### Work instructions
Restate the full set of records exactly, word for word.

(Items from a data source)
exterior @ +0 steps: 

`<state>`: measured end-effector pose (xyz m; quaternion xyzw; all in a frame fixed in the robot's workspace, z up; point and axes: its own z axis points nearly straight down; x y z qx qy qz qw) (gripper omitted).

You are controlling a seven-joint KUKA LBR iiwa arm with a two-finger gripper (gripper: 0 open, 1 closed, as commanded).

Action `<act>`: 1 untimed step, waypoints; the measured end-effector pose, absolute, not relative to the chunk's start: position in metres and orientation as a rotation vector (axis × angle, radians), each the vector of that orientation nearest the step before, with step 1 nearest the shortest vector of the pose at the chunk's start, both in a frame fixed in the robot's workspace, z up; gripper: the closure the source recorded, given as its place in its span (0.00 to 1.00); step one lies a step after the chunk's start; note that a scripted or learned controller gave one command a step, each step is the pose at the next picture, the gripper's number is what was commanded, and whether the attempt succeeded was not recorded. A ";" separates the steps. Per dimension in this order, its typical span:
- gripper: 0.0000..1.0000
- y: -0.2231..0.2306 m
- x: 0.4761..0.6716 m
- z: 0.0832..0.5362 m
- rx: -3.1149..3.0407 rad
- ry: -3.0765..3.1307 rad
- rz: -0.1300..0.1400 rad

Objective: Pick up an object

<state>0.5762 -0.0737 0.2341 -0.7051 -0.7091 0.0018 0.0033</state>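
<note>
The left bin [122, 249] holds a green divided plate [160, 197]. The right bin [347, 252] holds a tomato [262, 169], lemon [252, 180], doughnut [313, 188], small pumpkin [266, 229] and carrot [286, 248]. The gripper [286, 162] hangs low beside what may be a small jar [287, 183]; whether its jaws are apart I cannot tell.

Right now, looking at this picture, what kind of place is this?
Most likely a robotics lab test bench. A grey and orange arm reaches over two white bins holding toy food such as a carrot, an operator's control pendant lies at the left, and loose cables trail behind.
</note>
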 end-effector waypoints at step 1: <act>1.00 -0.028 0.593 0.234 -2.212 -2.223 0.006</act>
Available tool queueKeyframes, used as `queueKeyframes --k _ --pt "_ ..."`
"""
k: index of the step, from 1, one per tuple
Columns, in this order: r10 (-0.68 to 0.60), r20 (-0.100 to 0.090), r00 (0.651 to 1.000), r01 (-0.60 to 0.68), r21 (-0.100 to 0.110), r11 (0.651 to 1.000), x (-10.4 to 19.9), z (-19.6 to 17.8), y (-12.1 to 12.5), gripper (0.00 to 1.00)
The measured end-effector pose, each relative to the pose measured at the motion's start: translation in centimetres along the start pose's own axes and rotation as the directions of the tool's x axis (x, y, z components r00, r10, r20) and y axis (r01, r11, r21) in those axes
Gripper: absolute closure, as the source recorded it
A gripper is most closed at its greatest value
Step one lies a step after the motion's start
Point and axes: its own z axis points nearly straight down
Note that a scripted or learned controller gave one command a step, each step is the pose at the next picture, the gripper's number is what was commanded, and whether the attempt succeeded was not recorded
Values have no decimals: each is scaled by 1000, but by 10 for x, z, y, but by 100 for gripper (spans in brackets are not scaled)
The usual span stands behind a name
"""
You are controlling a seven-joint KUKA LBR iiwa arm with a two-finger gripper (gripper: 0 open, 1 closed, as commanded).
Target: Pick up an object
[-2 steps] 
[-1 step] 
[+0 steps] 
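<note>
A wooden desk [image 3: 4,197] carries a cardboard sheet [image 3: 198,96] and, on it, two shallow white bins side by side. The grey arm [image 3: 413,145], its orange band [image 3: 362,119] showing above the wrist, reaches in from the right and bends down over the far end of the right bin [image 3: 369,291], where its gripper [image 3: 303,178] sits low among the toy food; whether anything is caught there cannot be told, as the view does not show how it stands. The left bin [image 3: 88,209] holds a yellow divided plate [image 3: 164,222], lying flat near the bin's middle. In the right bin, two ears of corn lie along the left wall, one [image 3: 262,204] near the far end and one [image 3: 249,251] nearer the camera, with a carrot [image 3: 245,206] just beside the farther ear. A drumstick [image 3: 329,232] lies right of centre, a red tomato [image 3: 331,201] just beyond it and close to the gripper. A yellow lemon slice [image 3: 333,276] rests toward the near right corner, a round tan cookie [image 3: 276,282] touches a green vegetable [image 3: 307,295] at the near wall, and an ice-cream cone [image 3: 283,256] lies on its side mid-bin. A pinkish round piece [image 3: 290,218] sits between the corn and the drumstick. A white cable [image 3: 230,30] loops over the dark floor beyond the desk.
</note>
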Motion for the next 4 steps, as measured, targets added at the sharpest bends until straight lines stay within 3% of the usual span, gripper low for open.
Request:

### Solution below
exterior @ +0 steps: 

`<state>`: measured end-effector pose (xyz m; quaternion xyzw; all in a frame fixed in the robot's workspace, z up; point and axes: its own z axis points nearly straight down; x y z qx qy qz qw) (gripper omitted).

You are controlling a seven-joint KUKA LBR iiwa arm with a two-finger gripper (gripper: 0 open, 1 closed, as commanded).

Action `<act>`: 1 untimed step, waypoints; the measured end-effector pose, absolute, not relative to the chunk's start: position in metres and orientation as a rotation vector (axis × angle, radians), each the vector of that orientation nearest the step before, with step 1 nearest the shortest vector of the pose at the chunk's start, both in a frame fixed in the robot's workspace, z up; gripper: the closure the source recorded, given as its place in its span (0.00 to 1.00); step one lies a step after the chunk's start; note that a scripted or learned controller gave one command a step, each step is the pose at the next picture, the gripper's number is what was commanded, and whether the attempt succeeded was not recorded. A ";" separates the steps. Per dimension in this order, its typical span:
- gripper: 0.0000..1.0000
- y: -0.2231..0.2306 m
- x: 0.4761..0.6716 m
- z: 0.0832..0.5362 m
- rx: -3.1149..3.0407 rad
- ry: -3.0765..3.1307 rad
- rz: -0.1300..0.1400 rad

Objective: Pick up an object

<state>0.5762 -0.0737 0.2341 -0.7051 -0.7091 0.0018 0.0033</state>
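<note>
The left bin [122, 249] holds a green divided plate [160, 197]. The right bin [347, 252] holds a tomato [262, 169], lemon [252, 180], doughnut [313, 188], small pumpkin [266, 229] and carrot [286, 248]. The gripper [286, 162] hangs low beside what may be a small jar [287, 183]; whether its jaws are apart I cannot tell.

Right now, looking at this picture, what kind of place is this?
Most likely a robotics lab test bench. A grey and orange arm reaches over two white bins holding toy food such as a carrot, an operator's control pendant lies at the left, and loose cables trail behind.
</note>
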 end-effector waypoints at step 1: <act>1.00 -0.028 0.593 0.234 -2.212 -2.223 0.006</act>
Available tool queueKeyframes, used as `queueKeyframes --k _ --pt "_ ..."`
"""
k: index of the step, from 1, one per tuple
Columns, in this order: r10 (-0.68 to 0.60), r20 (-0.100 to 0.090), r00 (0.651 to 1.000), r01 (-0.60 to 0.68), r21 (-0.100 to 0.110), r11 (0.651 to 1.000), x (-10.4 to 19.9), z (-19.6 to 17.8), y (-12.1 to 12.5), gripper (0.00 to 1.00)
The measured end-effector pose, each relative to the pose measured at the motion's start: translation in centimetres along the start pose's own axes and rotation as the directions of the tool's x axis (x, y, z components r00, r10, r20) and y axis (r01, r11, r21) in those axes
Gripper: absolute closure, as the source recorded it
A gripper is most closed at its greatest value
Step one lies a step after the motion's start
Point and axes: its own z axis points nearly straight down
Note that a scripted or learned controller gave one command a step, each step is the pose at the next picture, the gripper's number is what was commanded, and whether the attempt succeeded was not recorded
Values have no decimals: each is scaled by 1000, but by 10 for x, z, y, but by 100 for gripper (spans in brackets are not scaled)
The usual span stands behind a name
"""
You are controlling a seven-joint KUKA LBR iiwa arm with a two-finger gripper (gripper: 0 open, 1 closed, as commanded).
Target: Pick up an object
[-2 steps] 
[-1 step] 
[+0 steps] 
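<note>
A wooden desk [image 3: 4,197] carries a cardboard sheet [image 3: 198,96] and, on it, two shallow white bins side by side. The grey arm [image 3: 413,145], its orange band [image 3: 362,119] showing above the wrist, reaches in from the right and bends down over the far end of the right bin [image 3: 369,291], where its gripper [image 3: 303,178] sits low among the toy food; whether anything is caught there cannot be told, as the view does not show how it stands. The left bin [image 3: 88,209] holds a yellow divided plate [image 3: 164,222], lying flat near the bin's middle. In the right bin, two ears of corn lie along the left wall, one [image 3: 262,204] near the far end and one [image 3: 249,251] nearer the camera, with a carrot [image 3: 245,206] just beside the farther ear. A drumstick [image 3: 329,232] lies right of centre, a red tomato [image 3: 331,201] just beyond it and close to the gripper. A yellow lemon slice [image 3: 333,276] rests toward the near right corner, a round tan cookie [image 3: 276,282] touches a green vegetable [image 3: 307,295] at the near wall, and an ice-cream cone [image 3: 283,256] lies on its side mid-bin. A pinkish round piece [image 3: 290,218] sits between the corn and the drumstick. A white cable [image 3: 230,30] loops over the dark floor beyond the desk.
</note>
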Motion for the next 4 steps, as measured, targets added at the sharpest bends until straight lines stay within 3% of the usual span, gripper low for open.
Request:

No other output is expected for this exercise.